The customers table is implemented as a Type 2 table; old values are maintained but marked as no longer current and new values are inserted.

D.

The customers table is implemented as a Type 0 table; all writes are append only with no changes to existing values.

Questions 30

The data engineer team is configuring environment for development testing, and production before beginning migration on a new data pipeline. The team requires extensive testing on both the code and data resulting from code execution, and the team want to develop and test against similar production data as possible.

A junior data engineer suggests that production data can be mounted to the development testing environments, allowing pre production code to execute against production data. Because all users have

Admin privileges in the development environment, the junior data engineer has offered to configure permissions and mount this data for the team.

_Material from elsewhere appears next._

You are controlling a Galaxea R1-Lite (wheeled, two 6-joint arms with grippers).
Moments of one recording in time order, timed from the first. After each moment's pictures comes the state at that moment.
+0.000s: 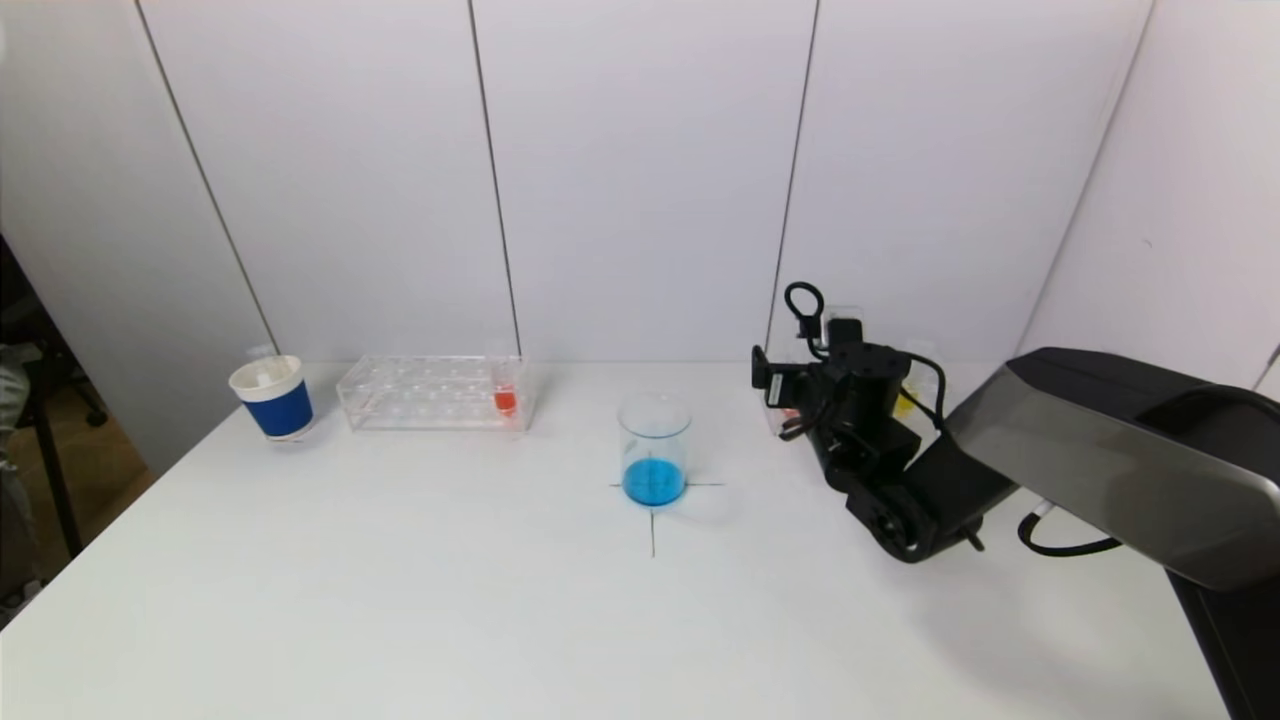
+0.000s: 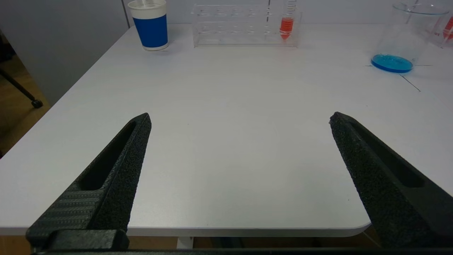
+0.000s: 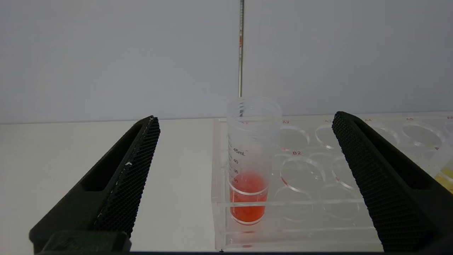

Which statement captures best practices for this situation?

Options:
A.

Because access to production data will always be verified using passthrough credentials it is safe to mount data to any Databricks development environment.

B.

All developer, testing and production code and data should exist in a single unified workspace; creating separate environments for testing and development further reduces risks.

C.

In environments where interactive code will be executed, production data should only be accessible with read permissions; creating isolated databases for each environment further reduces risks.

D.

Because delta Lake versions all data and supports time travel, it is not possible for user error or malicious actors to permanently delete production data, as such it is generally safe to mount production data anywhere.